Work to complete: Read the lines of the data below and retrieve those with "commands".

Supplied records:
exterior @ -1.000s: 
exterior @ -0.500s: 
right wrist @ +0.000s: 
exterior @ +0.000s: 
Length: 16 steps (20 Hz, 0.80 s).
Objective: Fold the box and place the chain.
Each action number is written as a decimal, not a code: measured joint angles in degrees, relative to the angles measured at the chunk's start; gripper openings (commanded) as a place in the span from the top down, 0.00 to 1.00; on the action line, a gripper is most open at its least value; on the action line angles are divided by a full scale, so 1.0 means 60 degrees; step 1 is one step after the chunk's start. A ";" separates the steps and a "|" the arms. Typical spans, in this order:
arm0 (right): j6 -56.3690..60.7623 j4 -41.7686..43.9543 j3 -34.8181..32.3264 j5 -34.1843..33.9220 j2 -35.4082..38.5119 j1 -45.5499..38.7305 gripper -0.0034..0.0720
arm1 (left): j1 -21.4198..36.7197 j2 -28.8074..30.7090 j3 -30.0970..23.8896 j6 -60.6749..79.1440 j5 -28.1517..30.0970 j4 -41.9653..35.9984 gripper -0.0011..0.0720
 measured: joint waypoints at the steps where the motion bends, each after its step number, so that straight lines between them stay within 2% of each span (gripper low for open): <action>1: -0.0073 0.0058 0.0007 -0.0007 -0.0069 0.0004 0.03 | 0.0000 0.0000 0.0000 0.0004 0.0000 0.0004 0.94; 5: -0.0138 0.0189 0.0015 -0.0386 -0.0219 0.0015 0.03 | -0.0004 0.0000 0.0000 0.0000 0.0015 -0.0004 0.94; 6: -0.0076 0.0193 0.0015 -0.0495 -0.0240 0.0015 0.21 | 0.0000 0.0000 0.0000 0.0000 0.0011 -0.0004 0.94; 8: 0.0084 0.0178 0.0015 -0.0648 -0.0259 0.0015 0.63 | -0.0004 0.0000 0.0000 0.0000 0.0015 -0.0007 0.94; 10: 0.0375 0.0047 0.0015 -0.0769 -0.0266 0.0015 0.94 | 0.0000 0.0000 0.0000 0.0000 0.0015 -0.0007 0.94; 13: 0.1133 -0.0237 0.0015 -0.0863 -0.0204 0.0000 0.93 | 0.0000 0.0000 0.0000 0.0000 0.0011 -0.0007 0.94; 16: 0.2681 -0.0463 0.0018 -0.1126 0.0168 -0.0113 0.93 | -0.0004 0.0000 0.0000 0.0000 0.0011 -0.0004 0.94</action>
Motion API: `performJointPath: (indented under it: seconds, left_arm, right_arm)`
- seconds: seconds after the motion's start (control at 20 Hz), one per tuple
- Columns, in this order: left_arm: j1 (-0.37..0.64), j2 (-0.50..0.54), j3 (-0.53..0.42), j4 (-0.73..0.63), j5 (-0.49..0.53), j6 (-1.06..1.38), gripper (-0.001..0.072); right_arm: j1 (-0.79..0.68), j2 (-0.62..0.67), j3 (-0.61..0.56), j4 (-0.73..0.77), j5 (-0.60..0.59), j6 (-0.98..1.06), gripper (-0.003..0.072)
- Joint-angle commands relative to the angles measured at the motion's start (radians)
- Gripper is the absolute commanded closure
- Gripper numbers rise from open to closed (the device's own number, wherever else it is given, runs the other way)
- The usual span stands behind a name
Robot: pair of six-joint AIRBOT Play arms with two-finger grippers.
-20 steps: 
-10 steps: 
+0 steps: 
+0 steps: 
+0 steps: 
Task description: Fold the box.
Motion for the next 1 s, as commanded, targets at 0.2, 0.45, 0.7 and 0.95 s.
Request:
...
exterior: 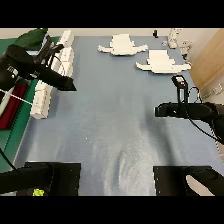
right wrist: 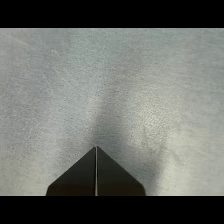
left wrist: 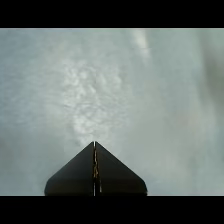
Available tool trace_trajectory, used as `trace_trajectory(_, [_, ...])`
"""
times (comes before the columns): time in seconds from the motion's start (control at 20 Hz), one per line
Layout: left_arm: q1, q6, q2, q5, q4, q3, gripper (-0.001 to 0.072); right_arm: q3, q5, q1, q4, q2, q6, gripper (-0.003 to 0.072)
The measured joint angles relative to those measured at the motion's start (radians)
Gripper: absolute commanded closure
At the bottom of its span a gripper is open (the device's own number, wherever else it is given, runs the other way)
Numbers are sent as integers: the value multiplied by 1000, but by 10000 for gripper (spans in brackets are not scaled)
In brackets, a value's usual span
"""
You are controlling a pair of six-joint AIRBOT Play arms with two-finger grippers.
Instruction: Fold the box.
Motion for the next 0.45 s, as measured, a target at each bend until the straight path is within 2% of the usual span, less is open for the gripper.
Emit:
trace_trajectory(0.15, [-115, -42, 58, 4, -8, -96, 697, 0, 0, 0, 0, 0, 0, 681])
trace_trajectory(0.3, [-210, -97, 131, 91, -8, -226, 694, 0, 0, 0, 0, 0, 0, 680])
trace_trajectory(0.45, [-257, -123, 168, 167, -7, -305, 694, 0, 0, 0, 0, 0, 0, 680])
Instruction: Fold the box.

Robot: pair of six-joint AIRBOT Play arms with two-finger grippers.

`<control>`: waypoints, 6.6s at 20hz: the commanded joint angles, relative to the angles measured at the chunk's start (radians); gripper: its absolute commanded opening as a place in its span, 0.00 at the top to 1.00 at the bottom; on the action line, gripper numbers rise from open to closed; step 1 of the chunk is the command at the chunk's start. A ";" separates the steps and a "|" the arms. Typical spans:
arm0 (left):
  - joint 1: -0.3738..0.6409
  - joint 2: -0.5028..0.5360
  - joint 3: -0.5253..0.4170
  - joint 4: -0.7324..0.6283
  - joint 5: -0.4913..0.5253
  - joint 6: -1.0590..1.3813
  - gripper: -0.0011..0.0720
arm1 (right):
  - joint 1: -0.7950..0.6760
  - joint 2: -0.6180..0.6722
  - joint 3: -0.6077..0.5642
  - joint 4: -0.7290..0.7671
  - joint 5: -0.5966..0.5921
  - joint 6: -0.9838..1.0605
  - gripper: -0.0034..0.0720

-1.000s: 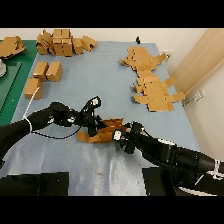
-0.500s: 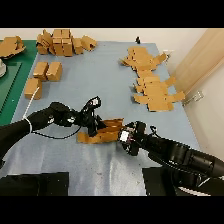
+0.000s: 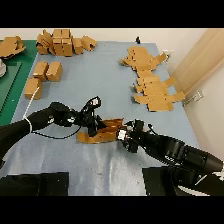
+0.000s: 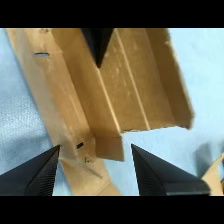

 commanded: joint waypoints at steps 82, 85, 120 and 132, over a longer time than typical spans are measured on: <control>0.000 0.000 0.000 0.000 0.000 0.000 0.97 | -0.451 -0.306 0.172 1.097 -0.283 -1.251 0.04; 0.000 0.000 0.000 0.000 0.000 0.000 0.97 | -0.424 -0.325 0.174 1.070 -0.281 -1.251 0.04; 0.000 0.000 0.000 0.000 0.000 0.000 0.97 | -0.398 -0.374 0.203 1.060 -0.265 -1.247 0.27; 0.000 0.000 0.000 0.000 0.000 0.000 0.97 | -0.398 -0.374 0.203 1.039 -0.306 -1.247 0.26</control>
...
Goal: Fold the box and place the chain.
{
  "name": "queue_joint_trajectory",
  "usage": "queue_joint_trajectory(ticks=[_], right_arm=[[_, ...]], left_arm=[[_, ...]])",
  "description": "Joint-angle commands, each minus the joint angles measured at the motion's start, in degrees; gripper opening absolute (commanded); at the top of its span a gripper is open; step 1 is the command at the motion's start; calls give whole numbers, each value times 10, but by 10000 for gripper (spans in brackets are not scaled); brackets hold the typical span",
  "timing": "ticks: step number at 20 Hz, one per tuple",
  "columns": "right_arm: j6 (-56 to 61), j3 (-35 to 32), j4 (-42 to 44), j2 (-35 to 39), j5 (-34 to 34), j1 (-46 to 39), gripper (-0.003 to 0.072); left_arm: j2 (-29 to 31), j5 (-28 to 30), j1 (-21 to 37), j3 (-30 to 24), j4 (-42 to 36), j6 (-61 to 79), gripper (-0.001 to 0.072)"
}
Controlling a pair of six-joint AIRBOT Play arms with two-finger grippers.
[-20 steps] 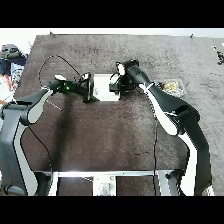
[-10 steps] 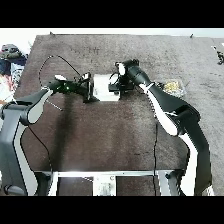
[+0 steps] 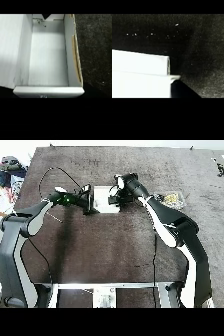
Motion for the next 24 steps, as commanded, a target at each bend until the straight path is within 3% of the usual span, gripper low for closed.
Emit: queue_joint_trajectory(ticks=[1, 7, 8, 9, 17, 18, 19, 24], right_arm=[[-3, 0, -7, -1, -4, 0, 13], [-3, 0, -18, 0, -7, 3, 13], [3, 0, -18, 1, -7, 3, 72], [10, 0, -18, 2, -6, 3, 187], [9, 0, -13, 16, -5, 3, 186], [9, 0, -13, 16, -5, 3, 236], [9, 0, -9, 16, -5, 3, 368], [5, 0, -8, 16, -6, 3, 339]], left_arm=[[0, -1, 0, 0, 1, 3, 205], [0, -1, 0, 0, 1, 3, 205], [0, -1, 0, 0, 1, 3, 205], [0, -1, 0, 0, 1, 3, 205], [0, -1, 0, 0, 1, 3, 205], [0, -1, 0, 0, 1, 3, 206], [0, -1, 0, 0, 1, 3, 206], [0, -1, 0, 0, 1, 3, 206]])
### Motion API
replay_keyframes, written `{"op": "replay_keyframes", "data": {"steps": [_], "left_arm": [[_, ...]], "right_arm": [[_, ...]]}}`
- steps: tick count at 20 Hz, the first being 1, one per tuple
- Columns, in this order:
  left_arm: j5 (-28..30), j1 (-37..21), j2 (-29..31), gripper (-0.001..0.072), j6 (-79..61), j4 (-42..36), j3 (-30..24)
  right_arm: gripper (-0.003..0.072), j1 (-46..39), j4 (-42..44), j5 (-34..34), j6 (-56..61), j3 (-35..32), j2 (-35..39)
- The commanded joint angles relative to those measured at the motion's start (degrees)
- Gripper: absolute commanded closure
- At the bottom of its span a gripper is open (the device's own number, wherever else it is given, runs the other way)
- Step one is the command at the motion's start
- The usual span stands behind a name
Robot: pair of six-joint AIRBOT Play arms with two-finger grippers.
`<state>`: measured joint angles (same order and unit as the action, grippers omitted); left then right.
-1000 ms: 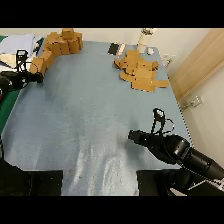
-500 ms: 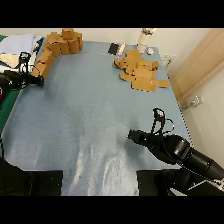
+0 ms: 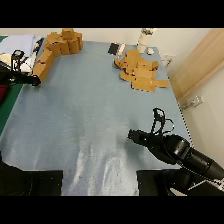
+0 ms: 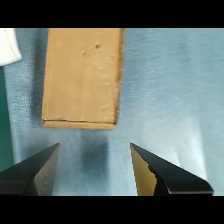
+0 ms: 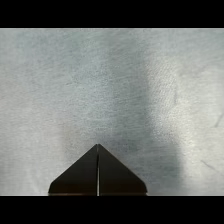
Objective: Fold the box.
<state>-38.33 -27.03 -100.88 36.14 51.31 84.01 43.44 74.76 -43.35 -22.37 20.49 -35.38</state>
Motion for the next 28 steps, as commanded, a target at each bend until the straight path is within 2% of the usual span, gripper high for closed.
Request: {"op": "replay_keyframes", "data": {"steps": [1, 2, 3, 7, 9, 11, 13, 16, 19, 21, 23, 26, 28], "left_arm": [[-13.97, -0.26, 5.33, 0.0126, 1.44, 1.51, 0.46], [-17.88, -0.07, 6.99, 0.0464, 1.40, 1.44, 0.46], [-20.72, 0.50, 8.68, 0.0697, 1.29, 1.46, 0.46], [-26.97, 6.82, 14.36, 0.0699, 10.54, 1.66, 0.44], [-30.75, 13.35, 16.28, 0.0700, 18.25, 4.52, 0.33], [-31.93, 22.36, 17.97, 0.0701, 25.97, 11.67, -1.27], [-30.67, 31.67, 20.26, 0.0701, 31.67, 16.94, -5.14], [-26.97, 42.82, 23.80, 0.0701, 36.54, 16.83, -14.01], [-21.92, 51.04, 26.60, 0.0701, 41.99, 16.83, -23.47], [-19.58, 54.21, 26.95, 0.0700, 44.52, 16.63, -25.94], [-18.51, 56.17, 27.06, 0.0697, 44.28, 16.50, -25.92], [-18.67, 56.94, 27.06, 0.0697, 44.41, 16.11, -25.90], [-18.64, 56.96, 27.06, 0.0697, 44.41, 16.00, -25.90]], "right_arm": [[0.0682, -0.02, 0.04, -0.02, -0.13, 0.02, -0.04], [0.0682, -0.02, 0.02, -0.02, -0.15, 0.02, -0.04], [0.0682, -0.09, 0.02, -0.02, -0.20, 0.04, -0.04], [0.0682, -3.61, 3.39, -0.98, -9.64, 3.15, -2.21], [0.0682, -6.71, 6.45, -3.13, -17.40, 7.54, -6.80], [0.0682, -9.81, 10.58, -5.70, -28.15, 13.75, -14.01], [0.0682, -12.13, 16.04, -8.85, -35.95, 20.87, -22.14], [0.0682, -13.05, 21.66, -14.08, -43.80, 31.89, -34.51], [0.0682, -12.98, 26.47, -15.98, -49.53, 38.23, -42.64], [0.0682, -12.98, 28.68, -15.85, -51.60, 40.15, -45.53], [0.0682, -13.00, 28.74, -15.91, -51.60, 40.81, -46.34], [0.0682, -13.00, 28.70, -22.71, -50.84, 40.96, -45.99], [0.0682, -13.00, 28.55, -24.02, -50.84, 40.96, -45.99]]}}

Task response:
- Joint-angle commands relative to the angles measured at the motion's start (radians)
  "description": "Joint-angle commands, each minus the joint angles measured at the motion's start, in degrees; gripper opening absolute (commanded); at the top of its span a gripper is open; step 1 is the command at the motion's start; calls give whole numbers, each value times 10, but by 10000 for gripper (spans in brackets are not scaled); brackets hold the typical span",

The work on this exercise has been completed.